Data partitioning / sharding for training

How feasible is it to adjust Rasa for distributed training o train asynchronously by means of data partitioning / sharding? I know TensorFlow has functionality like Parameter servers, but how much would need to be changed (relatively speaking, obviously not looking for an exact amount) for this?

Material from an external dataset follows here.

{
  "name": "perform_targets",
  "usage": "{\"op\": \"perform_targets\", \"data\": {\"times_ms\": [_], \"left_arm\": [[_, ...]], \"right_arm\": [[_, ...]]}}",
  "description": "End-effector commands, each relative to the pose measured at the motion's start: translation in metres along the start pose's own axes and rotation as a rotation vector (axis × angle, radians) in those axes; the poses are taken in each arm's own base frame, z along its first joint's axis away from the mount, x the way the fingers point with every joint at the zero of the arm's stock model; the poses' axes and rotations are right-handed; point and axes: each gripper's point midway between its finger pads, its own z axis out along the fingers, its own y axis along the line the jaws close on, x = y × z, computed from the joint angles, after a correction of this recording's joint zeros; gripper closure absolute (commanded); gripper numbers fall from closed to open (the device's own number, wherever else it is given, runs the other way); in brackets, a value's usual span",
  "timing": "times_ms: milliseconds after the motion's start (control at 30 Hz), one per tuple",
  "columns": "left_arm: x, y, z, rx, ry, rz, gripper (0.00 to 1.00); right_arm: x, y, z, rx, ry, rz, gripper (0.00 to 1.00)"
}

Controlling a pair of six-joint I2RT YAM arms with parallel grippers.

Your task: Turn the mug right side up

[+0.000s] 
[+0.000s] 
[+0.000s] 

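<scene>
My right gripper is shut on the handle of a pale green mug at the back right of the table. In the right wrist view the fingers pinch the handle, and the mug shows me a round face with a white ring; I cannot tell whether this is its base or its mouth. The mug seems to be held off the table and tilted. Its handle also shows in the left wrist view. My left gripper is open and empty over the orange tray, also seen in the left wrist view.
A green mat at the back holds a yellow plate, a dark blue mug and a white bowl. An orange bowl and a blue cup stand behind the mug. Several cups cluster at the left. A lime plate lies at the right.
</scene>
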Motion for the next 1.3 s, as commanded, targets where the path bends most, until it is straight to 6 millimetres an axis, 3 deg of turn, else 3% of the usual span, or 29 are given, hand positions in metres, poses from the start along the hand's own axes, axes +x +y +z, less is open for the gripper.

I imagine, for example, Processing Unit A (Unit_a) having data on points A, B, C, D (P_a → P_d), and of course the destination point X (P_x) and Processing Unit B (Unit_b) having data on points E, F, and G (P_e → P_g) and also destination point X (P_x). During one round, Unit_a and Unit_b both locate the most accurate path to P_x. Unit_a finds the most accurate path to be P_a → P_d → P_b → P_c → P_x, and Unit_b find the most accurate path to be P_f → P_e → P_g → P_x. After that round, Unit_a receives the data for points used by Unit_b, and Unit_b receives the data for points used by Unit_a, and another round is performed making the computation with their new datasets. (in multi-node each node would receive the data partition of another node until all dataset swaps have been exhausted). Eventually, the most accurate path (P_d → P_g → P_b → P_e → P_f → P_x) is found and is used.

It seems like this methodology is supported in TensorFlow, but how much change would need to be performed in the codebase of Rasa to take advantage of that? I imagine, it’s not just a simple flip of a switch in a call somewhere to the TF library.